The event was attended by the Minister of Government, Alexandra Vela; the director of the National Service of Integral Attention to Adults Deprived of Liberty and Adolescent Offenders (SNAI), Fausto Cobo, and the Secretary of Human Rights, Bernarda Ordoñez (Photo internet reproduction)

Cobo defined the situation of the country’s penitentiary system as “precarious, chaotic, dangerous and anarchic”, with negative effects for the security of the State, and said that the allocated resources would be destined to meet the needs of infrastructure, technology, security, and human talent, according to an official statement.

He also announced that among the priority actions are implementing the penitentiary benefits process to reduce overcrowding and improve the classification of persons deprived of liberty according to security levels.

The plan for restructuring the penitentiary system also contemplates the rehabilitation and redistribution of the infrastructure of the centers of deprivation of liberty to guarantee dignified conditions of habitability, with the construction of new pavilions and the adaptation of the maximum security pavilions.

It includes an agreement with the Polytechnic School of the Army and the Armed Forces.
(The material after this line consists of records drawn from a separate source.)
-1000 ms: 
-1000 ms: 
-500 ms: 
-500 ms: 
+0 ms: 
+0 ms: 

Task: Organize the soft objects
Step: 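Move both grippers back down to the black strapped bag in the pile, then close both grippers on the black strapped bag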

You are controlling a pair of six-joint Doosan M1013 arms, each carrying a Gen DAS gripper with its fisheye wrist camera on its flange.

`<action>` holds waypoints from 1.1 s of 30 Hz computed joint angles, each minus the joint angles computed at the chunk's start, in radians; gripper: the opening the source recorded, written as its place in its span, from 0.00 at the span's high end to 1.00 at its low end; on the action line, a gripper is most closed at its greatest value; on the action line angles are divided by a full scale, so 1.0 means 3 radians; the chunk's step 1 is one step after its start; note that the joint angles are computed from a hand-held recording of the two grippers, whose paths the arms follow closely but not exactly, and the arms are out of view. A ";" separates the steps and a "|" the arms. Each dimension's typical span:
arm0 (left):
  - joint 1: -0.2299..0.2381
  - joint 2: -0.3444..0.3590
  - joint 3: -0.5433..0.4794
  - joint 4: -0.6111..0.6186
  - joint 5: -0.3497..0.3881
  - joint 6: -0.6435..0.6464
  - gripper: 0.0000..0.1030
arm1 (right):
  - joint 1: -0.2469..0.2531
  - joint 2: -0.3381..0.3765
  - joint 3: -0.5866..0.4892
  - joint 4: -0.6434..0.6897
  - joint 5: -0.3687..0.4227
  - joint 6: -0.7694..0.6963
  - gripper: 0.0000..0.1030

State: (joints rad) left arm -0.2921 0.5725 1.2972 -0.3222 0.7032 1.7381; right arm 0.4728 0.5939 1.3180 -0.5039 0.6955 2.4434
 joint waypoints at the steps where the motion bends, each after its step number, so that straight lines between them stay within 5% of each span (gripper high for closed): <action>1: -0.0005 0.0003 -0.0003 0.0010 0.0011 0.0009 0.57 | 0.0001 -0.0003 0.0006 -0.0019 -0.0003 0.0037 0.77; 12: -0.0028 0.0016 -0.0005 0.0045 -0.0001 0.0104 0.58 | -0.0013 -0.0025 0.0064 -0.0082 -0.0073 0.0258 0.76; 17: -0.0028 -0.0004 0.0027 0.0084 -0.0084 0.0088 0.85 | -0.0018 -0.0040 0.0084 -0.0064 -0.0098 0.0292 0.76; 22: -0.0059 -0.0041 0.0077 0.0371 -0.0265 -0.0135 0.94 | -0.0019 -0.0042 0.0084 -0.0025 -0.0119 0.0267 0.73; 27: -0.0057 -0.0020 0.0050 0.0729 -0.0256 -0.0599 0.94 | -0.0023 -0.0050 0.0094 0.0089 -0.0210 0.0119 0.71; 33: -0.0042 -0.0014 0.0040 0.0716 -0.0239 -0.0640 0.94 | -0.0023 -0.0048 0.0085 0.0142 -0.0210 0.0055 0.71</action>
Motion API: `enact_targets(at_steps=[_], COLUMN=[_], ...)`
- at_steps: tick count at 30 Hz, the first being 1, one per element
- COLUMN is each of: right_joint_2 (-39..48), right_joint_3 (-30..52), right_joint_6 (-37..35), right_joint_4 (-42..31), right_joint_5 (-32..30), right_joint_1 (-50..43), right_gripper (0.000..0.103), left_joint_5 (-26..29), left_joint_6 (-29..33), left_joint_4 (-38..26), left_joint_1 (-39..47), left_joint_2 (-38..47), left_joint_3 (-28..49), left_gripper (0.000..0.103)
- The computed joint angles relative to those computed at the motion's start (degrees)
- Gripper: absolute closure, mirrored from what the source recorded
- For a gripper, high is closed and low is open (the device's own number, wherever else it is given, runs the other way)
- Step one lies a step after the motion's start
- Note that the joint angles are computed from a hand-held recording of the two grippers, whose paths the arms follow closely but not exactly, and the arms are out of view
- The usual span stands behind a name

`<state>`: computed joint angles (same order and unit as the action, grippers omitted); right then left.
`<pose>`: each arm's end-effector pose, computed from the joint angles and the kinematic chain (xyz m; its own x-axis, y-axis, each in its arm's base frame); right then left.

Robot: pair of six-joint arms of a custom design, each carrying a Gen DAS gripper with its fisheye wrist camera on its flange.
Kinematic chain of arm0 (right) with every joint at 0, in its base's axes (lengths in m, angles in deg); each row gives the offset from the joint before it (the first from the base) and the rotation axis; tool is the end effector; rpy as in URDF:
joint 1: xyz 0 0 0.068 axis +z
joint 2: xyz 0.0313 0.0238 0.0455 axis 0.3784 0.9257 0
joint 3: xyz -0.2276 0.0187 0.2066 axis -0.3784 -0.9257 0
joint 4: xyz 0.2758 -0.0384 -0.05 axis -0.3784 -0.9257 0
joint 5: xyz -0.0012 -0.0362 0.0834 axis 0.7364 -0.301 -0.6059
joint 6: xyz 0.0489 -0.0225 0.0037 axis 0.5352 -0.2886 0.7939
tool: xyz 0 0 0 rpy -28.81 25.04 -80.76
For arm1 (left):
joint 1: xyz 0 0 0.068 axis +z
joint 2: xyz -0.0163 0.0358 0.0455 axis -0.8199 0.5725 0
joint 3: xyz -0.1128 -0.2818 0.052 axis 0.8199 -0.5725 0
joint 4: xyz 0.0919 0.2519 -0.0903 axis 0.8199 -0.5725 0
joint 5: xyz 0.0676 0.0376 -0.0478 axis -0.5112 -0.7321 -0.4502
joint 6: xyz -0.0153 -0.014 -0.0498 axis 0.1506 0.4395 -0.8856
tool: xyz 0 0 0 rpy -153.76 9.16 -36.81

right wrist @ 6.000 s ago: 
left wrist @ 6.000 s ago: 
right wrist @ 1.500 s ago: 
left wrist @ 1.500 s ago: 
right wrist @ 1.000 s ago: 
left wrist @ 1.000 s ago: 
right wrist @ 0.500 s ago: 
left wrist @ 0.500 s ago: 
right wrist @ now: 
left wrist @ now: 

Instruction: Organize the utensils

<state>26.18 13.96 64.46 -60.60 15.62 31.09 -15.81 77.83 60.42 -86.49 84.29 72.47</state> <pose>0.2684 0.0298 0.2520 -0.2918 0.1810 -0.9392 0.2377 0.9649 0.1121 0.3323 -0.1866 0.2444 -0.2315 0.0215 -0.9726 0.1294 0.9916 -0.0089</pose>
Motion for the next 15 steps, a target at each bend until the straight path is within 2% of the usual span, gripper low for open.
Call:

Through voluntary military service, suitable human talent is selected to form the Corps of Penitentiary Agents to optimize resources.

The Ecuadorian prison system has been under scrutiny for years. There have been countless riots, cases of violence, score-settling, and escapes – this past year alone, there have been more than 100 deaths – that experts blame on overcrowding, internal corruption and lack of training.

Ecuador’s prisons house more than 39,000 inmates, a figure that has tripled in the last three decades and caused a crisis that intensified in the last four years with an overcrowding rate that reached 36% and today is around 30%.

This factor is compounded by disputes over the power of criminal organizations linked to drug trafficking, some of which control their flow from the prisons, and complaints from inmates’ families who have accused prison officials of corruption in some prisons.

Vela clarified that the budget item was approved after a meeting of the Public Security Council (Cosepe) as part of the government’s commitment to resolving the crisis facing the country’s social rehabilitation system.

For her part, the Secretary of Human Rights ratified that in this process, respect for the rights of persons deprived of liberty will be monitored, prioritizing security in the centers.

The most eloquent case of the serious situation occurred in February when two gangs clashed in four penitentiary centers, resulting in the death of almost 80 inmates, although the cases are constant and in July another twenty died in a similar case.